Your goal
Repeat each record exactly, skipping the pictures.

Material provided
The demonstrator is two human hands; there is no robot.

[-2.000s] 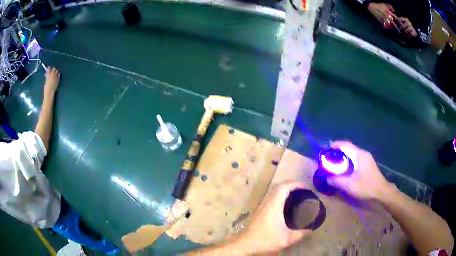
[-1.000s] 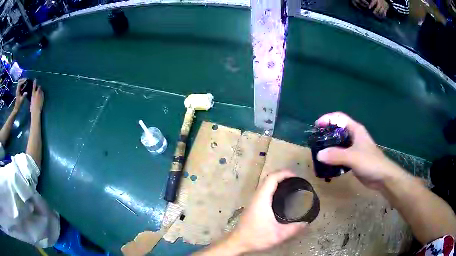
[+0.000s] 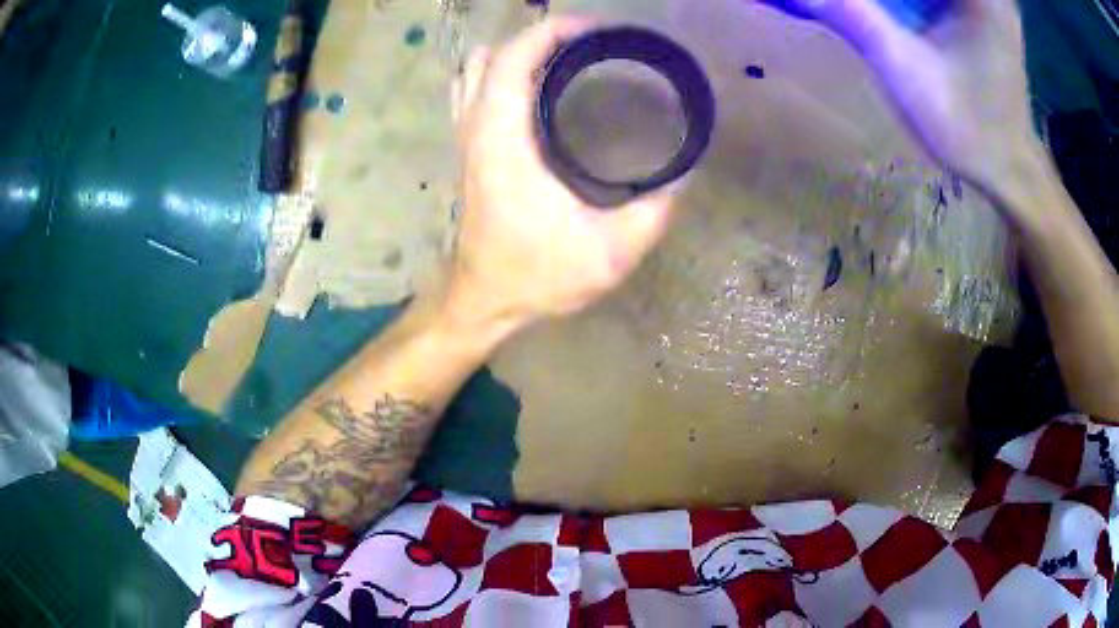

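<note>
My left hand [image 3: 534,196] is closed around a black outer shell [image 3: 697,113] at the upper middle. The shell's round mouth faces me, and a tan surface shows inside its rim. My right hand [image 3: 963,98] is at the upper right, blurred and partly cut off by the top edge. Blue-violet light falls on its fingers, and a blue glowing part of the inner unit [image 3: 908,10] shows between them. The rest of the unit is out of the picture. The shell and the unit are apart.
The cardboard mat [image 3: 724,417] has shiny tape at its right and a torn left edge. The mallet's dark grip [image 3: 277,141] and a clear bottle [image 3: 221,43] lie at the upper left. A torn cardboard piece [image 3: 227,356] is left. Dark objects [image 3: 1086,160] are at the right edge.
The view has tipped down towards my lap, so the mallet head and metal upright are out of view. My right hand now shows at the top edge, with blue light on it.
</note>
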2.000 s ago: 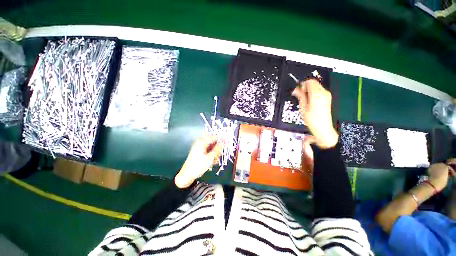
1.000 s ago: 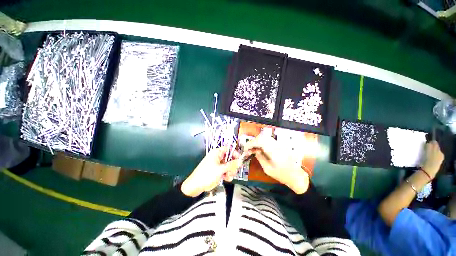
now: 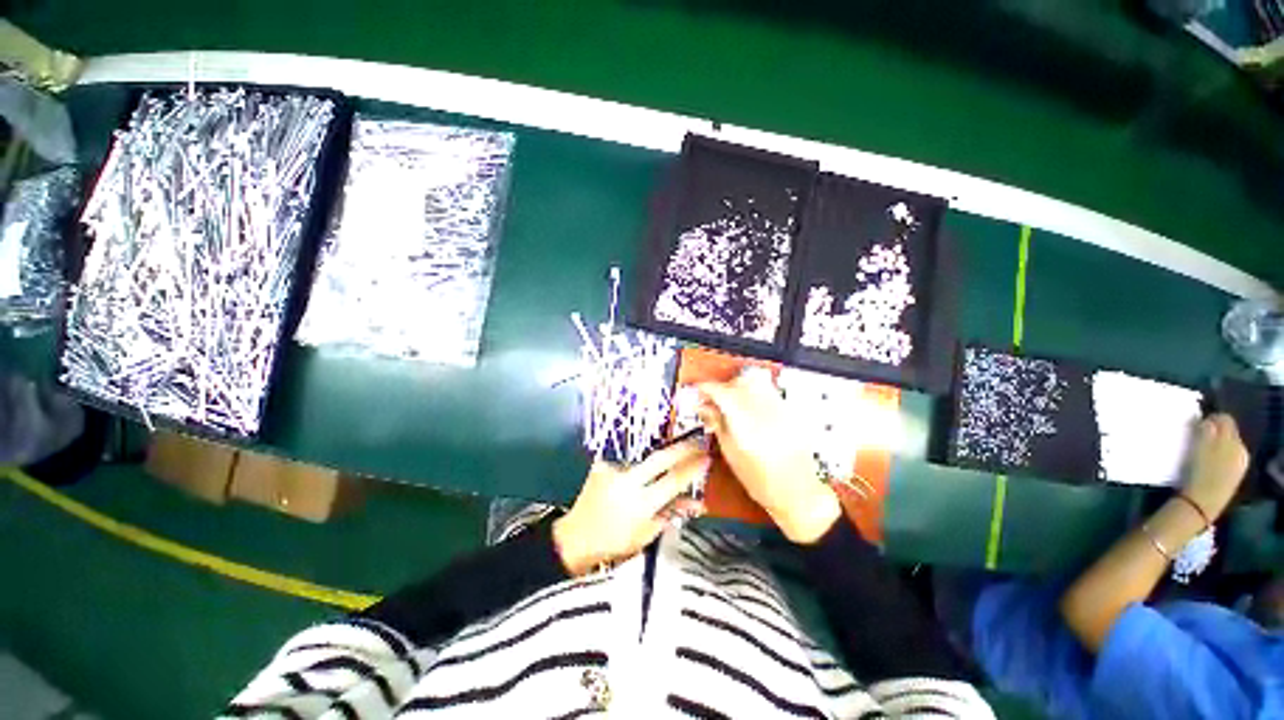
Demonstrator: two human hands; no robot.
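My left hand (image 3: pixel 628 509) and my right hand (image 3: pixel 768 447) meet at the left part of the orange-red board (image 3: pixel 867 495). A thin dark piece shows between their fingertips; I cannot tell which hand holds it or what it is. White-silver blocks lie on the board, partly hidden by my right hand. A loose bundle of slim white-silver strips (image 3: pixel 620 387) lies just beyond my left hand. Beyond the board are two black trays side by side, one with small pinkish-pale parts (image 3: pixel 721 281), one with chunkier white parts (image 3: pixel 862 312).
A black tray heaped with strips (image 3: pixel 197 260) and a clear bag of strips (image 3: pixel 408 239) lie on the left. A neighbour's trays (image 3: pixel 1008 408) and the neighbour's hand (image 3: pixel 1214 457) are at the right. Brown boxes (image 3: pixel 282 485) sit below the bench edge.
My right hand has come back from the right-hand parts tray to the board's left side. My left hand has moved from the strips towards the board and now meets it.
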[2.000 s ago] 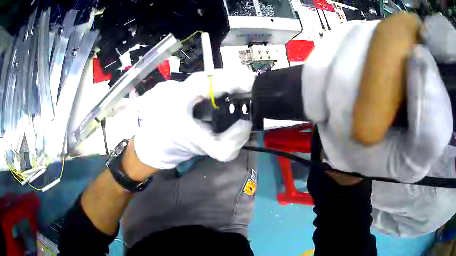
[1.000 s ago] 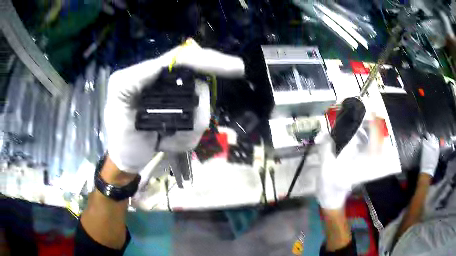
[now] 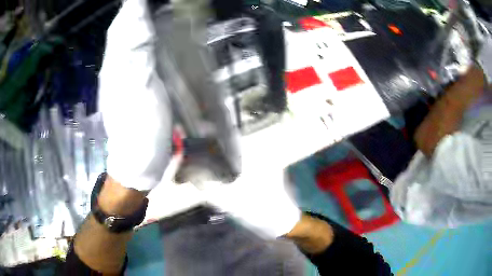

Task output
The demonstrator is two human hands; there is no robot.

[-2.000s] 
[-1.000s] 
[+0.000s] 

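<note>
My left hand [image 3: 534,196] is closed around a black outer shell [image 3: 697,113] at the upper middle. The shell's round mouth faces me, and a tan surface shows inside its rim. My right hand [image 3: 963,98] is at the upper right, blurred and partly cut off by the top edge. Blue-violet light falls on its fingers, and a blue glowing part of the inner unit [image 3: 908,10] shows between them. The rest of the unit is out of the picture. The shell and the unit are apart.
The cardboard mat [image 3: 724,417] has shiny tape at its right and a torn left edge. The mallet's dark grip [image 3: 277,141] and a clear bottle [image 3: 221,43] lie at the upper left. A torn cardboard piece [image 3: 227,356] is left. Dark objects [image 3: 1086,160] are at the right edge.
The view has tipped down towards my lap, so the mallet head and metal upright are out of view. My right hand now shows at the top edge, with blue light on it.
</note>
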2.000 s ago: 
1.000 s ago: 
now: 
Demonstrator: two human hands; no robot.
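My left hand (image 3: pixel 628 509) and my right hand (image 3: pixel 768 447) meet at the left part of the orange-red board (image 3: pixel 867 495). A thin dark piece shows between their fingertips; I cannot tell which hand holds it or what it is. White-silver blocks lie on the board, partly hidden by my right hand. A loose bundle of slim white-silver strips (image 3: pixel 620 387) lies just beyond my left hand. Beyond the board are two black trays side by side, one with small pinkish-pale parts (image 3: pixel 721 281), one with chunkier white parts (image 3: pixel 862 312).
A black tray heaped with strips (image 3: pixel 197 260) and a clear bag of strips (image 3: pixel 408 239) lie on the left. A neighbour's trays (image 3: pixel 1008 408) and the neighbour's hand (image 3: pixel 1214 457) are at the right. Brown boxes (image 3: pixel 282 485) sit below the bench edge.
My right hand has come back from the right-hand parts tray to the board's left side. My left hand has moved from the strips towards the board and now meets it.
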[2.000 s ago] 
[1.000 s ago] 
[now] 

The complete output has now been given.